Tout d’abord ce passage p. 127 :

« Les sages de cette époque lointaine savaient que la retenue sensuelle développait la puissance spirituelle et pouvait faire atteindre à une vie nouvelle toute illuminative, la Vita nuova de Dante, la naissance à cette vie nouvelle est représentée depuis de longs siècles à travers le monde, en Europe, comme en Asie et en Amérique par l’image de la Vierge-mère tenant sur ses genoux l’enfant qu’elle a mis au monde sous l’action de l’Esprit. »

« La pierre de touche des œuvres humaines, c’est le désintéressement, or le désintéressement est un sacrifice volontaire. »

J’aime beaucoup cette notion de sacrifice qu’on peut méditer à plusieurs niveaux.
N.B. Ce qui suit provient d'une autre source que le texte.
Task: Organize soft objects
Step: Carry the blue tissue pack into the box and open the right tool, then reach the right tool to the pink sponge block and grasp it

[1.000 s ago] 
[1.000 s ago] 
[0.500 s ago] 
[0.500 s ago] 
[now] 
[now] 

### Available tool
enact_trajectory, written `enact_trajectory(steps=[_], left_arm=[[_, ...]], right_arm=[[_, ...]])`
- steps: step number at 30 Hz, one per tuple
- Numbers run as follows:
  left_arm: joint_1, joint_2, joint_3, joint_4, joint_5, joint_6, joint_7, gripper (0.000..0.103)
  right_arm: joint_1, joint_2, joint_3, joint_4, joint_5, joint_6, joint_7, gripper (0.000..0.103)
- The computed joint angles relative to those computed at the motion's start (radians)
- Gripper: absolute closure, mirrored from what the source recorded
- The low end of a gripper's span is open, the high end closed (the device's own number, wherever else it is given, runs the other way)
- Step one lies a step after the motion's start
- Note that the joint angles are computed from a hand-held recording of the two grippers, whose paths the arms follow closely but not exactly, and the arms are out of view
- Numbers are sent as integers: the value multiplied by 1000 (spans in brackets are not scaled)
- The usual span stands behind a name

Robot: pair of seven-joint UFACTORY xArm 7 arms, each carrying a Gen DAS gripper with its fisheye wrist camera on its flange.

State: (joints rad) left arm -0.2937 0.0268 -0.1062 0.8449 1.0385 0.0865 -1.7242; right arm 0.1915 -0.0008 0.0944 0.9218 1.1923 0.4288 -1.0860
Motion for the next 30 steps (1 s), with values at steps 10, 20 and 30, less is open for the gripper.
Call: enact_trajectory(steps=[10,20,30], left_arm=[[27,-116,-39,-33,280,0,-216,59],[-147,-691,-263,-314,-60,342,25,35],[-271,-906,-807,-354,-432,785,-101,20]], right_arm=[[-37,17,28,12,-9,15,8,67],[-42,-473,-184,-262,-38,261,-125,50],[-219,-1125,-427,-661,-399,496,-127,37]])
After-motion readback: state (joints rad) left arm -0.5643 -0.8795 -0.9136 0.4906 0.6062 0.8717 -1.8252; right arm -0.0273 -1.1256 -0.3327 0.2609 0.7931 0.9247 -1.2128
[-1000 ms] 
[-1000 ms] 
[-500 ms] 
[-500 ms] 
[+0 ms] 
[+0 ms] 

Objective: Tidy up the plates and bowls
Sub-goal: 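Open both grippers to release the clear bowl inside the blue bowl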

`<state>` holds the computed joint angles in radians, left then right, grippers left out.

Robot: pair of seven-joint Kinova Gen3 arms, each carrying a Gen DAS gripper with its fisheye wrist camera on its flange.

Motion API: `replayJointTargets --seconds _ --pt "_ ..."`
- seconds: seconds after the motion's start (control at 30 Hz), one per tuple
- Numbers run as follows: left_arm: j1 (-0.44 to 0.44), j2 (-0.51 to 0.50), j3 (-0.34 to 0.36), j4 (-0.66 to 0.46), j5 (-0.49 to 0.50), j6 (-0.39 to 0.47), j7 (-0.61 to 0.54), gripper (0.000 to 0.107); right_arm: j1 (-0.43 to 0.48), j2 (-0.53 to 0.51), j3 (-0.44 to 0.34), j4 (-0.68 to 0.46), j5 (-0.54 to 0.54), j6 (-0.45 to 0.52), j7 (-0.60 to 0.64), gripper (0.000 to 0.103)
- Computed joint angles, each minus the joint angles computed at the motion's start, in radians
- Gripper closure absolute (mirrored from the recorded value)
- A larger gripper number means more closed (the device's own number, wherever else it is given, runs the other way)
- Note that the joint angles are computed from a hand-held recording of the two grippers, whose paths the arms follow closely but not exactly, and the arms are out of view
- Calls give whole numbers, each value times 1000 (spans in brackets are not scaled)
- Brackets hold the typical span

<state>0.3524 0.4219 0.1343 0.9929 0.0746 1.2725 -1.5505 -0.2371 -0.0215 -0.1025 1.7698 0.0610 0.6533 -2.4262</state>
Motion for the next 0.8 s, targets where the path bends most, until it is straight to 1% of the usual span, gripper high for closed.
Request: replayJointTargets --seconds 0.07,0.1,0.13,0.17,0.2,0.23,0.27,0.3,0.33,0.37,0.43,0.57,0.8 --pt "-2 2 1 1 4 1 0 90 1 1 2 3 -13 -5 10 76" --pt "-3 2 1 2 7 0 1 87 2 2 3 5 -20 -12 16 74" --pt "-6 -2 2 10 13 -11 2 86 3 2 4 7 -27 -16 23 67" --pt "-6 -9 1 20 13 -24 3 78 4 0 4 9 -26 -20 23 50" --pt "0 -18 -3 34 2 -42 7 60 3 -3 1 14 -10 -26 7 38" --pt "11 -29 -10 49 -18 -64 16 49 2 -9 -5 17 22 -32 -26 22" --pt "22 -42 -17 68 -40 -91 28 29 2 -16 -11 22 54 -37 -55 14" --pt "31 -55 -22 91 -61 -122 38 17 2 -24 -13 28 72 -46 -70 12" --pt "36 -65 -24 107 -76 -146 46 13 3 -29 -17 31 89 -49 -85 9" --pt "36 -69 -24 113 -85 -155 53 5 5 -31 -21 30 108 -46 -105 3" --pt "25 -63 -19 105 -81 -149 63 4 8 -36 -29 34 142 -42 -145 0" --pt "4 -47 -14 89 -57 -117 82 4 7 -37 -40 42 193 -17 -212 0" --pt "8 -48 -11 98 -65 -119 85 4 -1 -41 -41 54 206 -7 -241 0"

Par ex faire le sacrifice d’attachements pour avancer dans une voie plus pure (ma pensée).

« D’autre part, la chasteté , est aussi un sacrifice volontaire, un renoncement à des désirs parfois puissants. »

« En résumé, selon la doctrine primordiale, les deux essentielles vertus à acquérir pour parvenir à la connaissance, à la révélation, sont pureté et l’esprit de sacrifice. »

Cette insistance sur le désintéressement peut se rapprocher sans difficultés du « mushotoku » (sans but ni esprit de profit en japonais) prôné par le bouddhisme Zen. Rien que pour ces 3 passages, ça valait le coup de lire ce livre (ma pensée).

Par contre, je n’ai pas bien vu avec le lien avec cette doctrine primordiale dont à dire vrai, je n’ai pas vu de contours précis dans cet ouvrage sauf à considérer que toutes les traditions spirituelles ont une même origine qui se trouve dans une même « tradition primordiale ». Mais alors l’Atlantide serait plus une sorte d’image symbolique d’un monde originel qui n’a pas vraiment besoin de dimension réellement historique et factuelle, puisque selon Jung, il existe une fonction religieuse dans la pysché humaine qui sourd en chaque être humain et que chacun peut retrouver (ma pensée).

On pourra peut-être avoir une meilleure connaissance de l’Atlantide et de la « Tradition Primordiale » en s’affiliant à des ordres initiatiques comme la Franc-Maçonnerie ou l’ordre de la Rose-Croix, c’est fort probable.

D’une manière synthétique, l’auteur parcourt donc les origines du langages, les traces qu’on pourrait trouver de la langue atlante, dans le grec, le celte, etc. Il en cherche aussi dans le domaine géographique (insistance sur le Yucatan) et l’étude de certains symboles dans les différentes traditions. Il dresse aussi un résumé très incomplet de divers écrits qui ont trait à l’Atlantide (avec évidemment celui de Platon). Il étudie aussi le lien entre la pensée de l’Atlantide et l’hermétisme.

En fait, ce livre donne des pistes à explorer plus que des faits acquis.